§ Work instruction:
Which lines below contain "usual"? Copy every one of them.

§ Records from a data source:
--- --- ---
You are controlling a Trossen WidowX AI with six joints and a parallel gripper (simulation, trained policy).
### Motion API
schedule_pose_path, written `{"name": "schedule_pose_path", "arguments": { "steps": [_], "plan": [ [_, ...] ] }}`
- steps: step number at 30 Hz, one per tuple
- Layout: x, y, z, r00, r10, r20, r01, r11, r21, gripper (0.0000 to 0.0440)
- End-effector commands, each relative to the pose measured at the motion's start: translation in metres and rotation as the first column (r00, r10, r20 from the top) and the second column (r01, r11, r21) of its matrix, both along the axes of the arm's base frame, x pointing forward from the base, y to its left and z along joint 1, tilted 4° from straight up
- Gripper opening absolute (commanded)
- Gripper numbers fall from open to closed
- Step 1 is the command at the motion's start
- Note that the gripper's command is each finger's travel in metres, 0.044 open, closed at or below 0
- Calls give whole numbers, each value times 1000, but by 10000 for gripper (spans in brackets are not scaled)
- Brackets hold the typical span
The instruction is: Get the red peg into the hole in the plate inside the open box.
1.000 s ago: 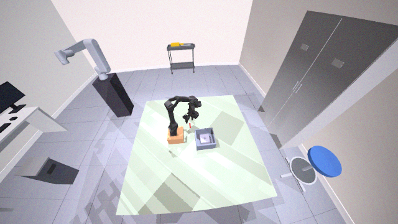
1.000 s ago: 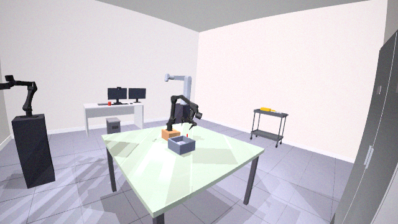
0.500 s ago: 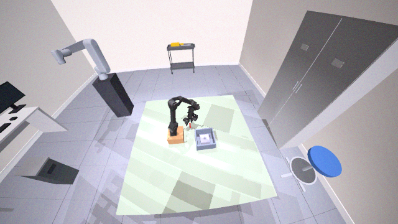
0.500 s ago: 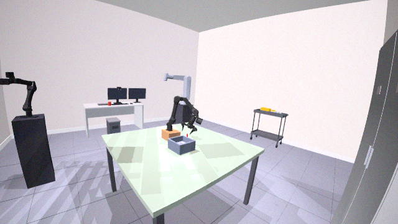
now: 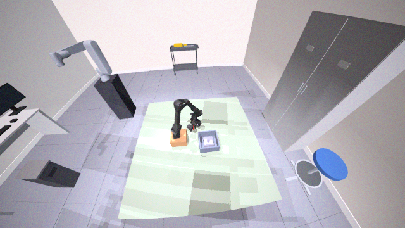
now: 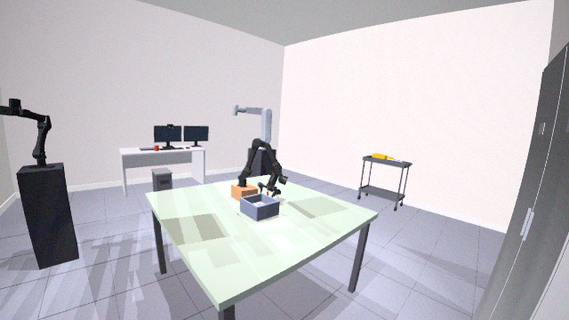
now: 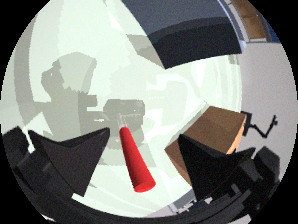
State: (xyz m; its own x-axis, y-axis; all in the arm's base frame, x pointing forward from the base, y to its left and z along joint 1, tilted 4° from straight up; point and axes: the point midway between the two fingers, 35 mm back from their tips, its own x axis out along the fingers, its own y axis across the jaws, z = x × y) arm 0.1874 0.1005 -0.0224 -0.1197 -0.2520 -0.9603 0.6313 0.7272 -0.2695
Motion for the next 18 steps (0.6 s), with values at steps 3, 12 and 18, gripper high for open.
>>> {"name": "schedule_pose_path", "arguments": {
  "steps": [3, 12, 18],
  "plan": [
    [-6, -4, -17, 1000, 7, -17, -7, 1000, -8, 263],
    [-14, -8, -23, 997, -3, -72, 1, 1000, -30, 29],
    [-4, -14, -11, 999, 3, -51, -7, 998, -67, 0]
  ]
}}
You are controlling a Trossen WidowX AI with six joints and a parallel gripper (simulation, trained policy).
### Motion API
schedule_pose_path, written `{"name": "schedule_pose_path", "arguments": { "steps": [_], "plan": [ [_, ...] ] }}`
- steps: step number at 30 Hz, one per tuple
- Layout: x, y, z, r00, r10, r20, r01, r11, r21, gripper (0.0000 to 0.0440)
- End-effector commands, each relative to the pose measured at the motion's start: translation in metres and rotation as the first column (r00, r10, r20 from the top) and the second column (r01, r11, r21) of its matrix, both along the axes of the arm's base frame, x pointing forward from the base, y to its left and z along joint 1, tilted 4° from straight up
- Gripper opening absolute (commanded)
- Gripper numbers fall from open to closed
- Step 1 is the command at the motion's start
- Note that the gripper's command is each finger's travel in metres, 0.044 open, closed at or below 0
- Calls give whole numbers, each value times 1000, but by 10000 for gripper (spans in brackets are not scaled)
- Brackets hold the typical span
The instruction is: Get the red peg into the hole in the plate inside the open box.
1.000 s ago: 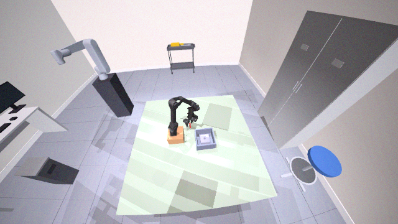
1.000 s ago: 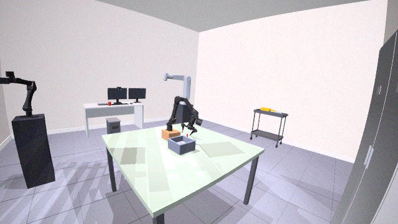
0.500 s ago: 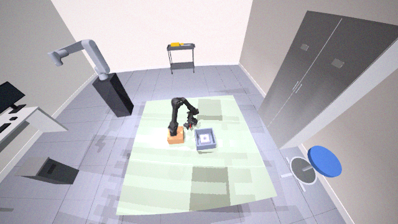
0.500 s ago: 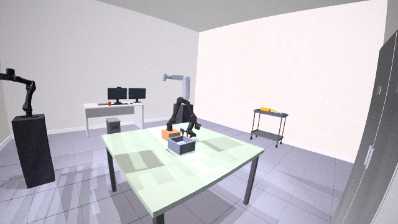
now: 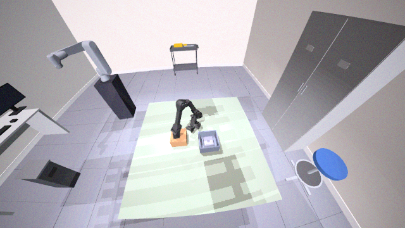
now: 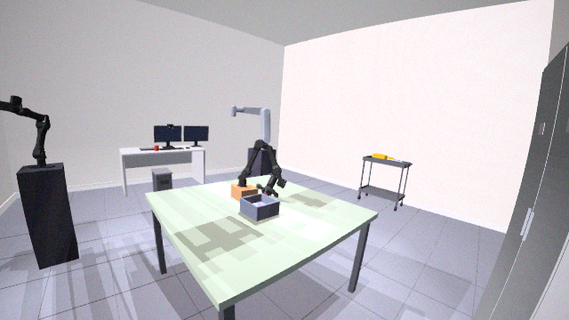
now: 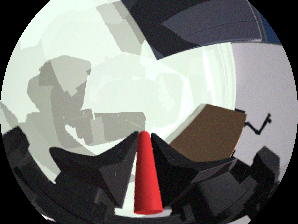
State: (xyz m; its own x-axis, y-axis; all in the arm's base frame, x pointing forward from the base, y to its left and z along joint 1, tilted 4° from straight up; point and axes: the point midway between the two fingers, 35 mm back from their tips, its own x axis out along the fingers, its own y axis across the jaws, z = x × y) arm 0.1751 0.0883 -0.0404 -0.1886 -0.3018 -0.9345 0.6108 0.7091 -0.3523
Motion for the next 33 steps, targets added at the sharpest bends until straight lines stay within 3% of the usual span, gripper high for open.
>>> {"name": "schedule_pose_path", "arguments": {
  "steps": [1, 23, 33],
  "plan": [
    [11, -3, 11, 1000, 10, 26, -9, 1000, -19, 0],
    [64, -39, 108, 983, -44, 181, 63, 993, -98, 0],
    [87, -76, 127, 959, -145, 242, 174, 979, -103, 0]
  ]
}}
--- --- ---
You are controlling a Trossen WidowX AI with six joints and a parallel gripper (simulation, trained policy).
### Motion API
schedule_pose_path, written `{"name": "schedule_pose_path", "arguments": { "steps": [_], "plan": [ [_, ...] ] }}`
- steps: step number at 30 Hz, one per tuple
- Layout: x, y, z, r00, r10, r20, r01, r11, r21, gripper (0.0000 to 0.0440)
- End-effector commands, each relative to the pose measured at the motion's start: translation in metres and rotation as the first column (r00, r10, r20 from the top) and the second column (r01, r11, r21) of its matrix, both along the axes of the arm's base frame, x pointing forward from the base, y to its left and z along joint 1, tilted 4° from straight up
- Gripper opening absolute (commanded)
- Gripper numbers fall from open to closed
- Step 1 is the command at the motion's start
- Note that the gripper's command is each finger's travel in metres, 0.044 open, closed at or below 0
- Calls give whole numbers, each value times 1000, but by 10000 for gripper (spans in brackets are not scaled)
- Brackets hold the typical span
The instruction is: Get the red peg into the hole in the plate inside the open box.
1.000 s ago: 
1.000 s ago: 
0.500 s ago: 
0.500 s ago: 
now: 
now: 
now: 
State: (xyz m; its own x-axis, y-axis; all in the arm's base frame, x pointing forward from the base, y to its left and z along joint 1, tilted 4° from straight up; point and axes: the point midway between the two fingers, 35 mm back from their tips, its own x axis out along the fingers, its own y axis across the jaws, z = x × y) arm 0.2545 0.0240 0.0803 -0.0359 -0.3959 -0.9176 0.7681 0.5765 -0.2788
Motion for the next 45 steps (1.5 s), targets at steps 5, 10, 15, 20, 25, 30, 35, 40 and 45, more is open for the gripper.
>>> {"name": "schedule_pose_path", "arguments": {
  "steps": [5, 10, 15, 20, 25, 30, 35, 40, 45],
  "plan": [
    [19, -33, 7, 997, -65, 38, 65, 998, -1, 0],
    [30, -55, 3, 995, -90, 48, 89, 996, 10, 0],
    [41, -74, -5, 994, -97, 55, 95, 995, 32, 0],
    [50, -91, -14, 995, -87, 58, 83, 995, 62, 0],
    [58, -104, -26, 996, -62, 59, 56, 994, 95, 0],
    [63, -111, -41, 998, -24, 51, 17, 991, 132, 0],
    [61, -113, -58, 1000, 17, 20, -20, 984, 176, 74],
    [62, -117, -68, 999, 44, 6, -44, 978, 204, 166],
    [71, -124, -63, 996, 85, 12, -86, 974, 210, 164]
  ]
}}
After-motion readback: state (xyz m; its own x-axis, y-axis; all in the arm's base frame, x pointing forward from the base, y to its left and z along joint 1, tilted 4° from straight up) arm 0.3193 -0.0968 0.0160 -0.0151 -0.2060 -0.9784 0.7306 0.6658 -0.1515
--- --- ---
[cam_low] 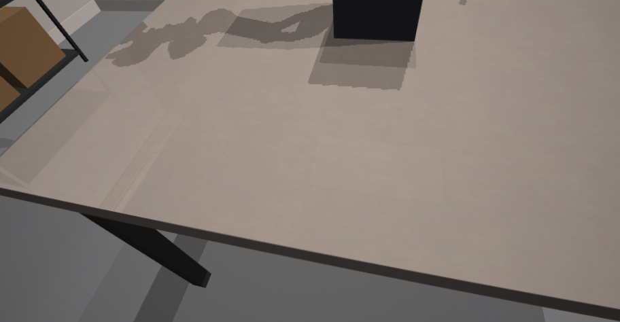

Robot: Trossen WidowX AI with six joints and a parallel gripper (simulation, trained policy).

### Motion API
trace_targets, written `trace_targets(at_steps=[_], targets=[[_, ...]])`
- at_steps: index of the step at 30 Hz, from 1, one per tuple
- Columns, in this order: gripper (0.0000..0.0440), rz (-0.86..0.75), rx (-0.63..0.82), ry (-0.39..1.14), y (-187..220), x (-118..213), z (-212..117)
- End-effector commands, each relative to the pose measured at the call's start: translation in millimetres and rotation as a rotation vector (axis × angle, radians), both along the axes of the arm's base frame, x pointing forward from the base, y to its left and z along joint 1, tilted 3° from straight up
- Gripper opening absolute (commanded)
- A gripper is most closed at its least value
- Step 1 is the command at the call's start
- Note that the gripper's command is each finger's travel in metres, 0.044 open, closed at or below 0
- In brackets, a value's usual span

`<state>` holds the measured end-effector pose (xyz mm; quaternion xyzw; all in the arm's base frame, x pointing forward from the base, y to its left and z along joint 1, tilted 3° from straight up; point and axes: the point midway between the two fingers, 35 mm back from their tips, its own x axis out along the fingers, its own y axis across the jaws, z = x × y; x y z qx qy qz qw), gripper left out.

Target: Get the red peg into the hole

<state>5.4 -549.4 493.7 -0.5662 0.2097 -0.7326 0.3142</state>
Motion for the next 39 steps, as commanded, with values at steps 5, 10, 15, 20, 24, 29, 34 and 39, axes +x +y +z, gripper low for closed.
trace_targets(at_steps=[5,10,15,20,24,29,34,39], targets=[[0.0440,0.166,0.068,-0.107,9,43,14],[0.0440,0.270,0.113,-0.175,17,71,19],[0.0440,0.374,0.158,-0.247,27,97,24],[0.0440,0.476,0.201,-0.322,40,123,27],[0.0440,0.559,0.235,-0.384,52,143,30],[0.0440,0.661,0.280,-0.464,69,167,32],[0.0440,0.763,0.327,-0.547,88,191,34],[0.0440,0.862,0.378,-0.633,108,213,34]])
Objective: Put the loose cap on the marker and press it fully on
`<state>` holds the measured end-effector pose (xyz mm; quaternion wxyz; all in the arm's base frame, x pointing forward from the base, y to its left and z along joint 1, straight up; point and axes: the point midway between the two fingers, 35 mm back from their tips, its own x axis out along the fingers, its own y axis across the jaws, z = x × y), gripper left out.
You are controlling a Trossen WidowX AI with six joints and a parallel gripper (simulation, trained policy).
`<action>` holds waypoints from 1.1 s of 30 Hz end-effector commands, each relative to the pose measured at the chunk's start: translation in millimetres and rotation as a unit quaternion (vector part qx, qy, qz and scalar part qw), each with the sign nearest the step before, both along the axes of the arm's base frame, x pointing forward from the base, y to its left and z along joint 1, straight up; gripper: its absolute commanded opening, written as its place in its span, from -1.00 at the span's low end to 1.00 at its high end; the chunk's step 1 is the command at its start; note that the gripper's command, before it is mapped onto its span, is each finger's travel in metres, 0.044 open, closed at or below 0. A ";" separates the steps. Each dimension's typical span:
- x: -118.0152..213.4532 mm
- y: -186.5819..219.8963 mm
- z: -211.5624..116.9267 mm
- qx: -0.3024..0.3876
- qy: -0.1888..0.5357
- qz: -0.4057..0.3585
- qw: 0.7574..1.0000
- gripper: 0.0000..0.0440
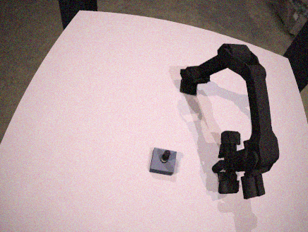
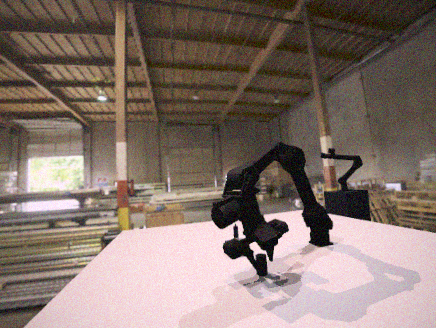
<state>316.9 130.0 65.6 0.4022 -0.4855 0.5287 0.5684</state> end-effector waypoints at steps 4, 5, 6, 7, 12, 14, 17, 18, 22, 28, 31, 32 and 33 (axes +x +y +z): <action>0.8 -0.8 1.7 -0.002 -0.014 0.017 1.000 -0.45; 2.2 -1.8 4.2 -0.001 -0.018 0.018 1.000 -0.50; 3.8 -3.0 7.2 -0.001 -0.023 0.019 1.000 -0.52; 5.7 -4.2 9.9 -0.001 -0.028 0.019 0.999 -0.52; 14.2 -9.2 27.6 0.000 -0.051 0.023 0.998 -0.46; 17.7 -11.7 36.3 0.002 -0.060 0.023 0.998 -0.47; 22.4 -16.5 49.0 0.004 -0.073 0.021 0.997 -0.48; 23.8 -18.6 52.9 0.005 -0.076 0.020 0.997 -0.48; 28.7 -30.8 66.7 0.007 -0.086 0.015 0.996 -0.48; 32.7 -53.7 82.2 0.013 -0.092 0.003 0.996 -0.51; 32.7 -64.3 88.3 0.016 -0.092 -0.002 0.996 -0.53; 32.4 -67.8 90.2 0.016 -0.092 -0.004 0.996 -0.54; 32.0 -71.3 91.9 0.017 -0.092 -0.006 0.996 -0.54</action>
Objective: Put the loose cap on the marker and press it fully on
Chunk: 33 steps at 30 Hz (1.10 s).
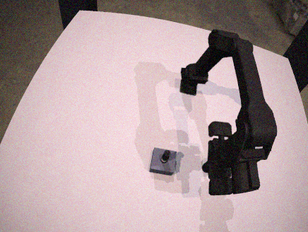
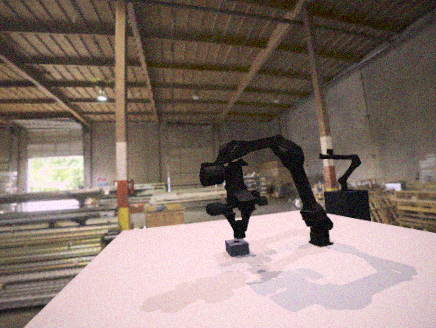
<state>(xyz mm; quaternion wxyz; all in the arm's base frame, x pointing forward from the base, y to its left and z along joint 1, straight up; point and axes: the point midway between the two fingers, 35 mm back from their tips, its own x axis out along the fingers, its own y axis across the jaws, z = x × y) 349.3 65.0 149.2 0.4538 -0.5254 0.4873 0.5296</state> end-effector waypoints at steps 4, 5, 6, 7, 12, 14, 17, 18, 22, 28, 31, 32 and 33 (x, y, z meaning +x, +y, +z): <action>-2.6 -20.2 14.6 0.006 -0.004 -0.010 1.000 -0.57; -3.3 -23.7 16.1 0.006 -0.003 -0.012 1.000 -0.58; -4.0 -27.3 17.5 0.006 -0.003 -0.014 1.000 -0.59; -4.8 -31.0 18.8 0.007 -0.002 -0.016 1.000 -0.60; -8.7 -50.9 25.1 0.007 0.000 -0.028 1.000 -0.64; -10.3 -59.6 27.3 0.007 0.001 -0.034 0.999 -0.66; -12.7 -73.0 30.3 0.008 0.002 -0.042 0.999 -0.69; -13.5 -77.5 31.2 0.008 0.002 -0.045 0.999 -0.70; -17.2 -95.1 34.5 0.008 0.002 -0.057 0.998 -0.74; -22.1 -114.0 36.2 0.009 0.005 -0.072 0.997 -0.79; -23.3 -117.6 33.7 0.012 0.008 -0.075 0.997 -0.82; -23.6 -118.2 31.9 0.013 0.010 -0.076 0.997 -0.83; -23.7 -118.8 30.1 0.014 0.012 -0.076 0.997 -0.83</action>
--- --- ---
§ Exercise response:
Motion for the next 33 steps, targets added at the sharpest bends until straight lines stay within 3% of the usual span, gripper high for open.
- In brackets, a value's usual span

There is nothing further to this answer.